Federation leaders and other Jewish community leaders could change this. They could also stop the nepotism and cronyism that also seriously weakens the services they claim to provide. Unfortunately, it is unlikely they will do so any time soon.
As for the media and government, both can do more.
The government can do more to target mental health programs for ex-haredim and for haredim, and it can do much more to make mental health services widely available and affordable for all Americans. Just think of how many suicides (or horrific acts of violence like school shootings) could be prevented by doing so.

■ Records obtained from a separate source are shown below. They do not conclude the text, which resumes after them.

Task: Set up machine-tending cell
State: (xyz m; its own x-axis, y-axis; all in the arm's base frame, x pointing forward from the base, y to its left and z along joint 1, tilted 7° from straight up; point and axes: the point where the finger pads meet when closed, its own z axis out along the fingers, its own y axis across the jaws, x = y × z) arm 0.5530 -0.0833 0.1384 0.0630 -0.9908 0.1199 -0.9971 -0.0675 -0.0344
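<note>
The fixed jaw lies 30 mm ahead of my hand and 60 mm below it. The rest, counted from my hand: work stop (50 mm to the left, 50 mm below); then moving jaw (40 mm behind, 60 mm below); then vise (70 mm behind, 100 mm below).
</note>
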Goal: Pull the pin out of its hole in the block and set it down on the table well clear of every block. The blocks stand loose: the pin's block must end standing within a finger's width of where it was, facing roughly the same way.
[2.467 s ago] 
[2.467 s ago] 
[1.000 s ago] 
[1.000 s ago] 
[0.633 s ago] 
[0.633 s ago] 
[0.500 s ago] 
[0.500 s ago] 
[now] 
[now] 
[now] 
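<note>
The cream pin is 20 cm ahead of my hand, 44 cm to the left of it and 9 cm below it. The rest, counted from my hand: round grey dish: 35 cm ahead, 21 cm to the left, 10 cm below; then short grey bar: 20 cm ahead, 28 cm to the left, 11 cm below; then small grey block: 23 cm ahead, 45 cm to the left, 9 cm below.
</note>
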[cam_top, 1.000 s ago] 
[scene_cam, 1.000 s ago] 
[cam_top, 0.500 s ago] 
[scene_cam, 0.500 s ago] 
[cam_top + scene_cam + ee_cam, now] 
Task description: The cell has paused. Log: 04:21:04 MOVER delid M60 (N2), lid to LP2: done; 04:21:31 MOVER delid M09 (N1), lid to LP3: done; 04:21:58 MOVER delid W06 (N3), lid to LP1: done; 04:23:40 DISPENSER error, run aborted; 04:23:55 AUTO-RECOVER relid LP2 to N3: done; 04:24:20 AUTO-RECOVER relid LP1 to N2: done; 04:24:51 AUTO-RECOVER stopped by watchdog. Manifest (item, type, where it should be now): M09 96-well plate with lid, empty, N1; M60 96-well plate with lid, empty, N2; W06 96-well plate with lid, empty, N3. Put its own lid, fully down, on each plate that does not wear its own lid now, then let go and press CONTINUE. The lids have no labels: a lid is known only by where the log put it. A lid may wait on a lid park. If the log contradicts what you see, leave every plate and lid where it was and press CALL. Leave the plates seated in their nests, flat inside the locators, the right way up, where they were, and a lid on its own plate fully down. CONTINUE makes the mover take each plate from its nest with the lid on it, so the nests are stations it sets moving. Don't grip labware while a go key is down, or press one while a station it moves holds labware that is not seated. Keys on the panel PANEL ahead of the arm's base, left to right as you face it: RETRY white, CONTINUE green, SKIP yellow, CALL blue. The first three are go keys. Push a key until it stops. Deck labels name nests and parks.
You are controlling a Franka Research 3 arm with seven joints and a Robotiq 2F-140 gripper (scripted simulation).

For its part, the media could stop focusing almost exclusively on the most lurid aspects of suicides of ex-haredim. The shunning is wrong. It is awful. It plays a role in suicide. But so does lack of mental health resources. So does a cold Jewish community led by nepotistic leaders and their cronies. So does lack of research money and treatment center beds.
Suicide is a package, not a discreet one-off item, and it’s long past time for the New York tabloids to treat it that way.
If you or a friend needs help, please call the National Suicide Prevention Hotline immediately at 1-800-273-8255. It's open 24/7 and you can (and halakhicly must) break Shabbat or Yom Tov to call if you know or even suspect suicide is possible.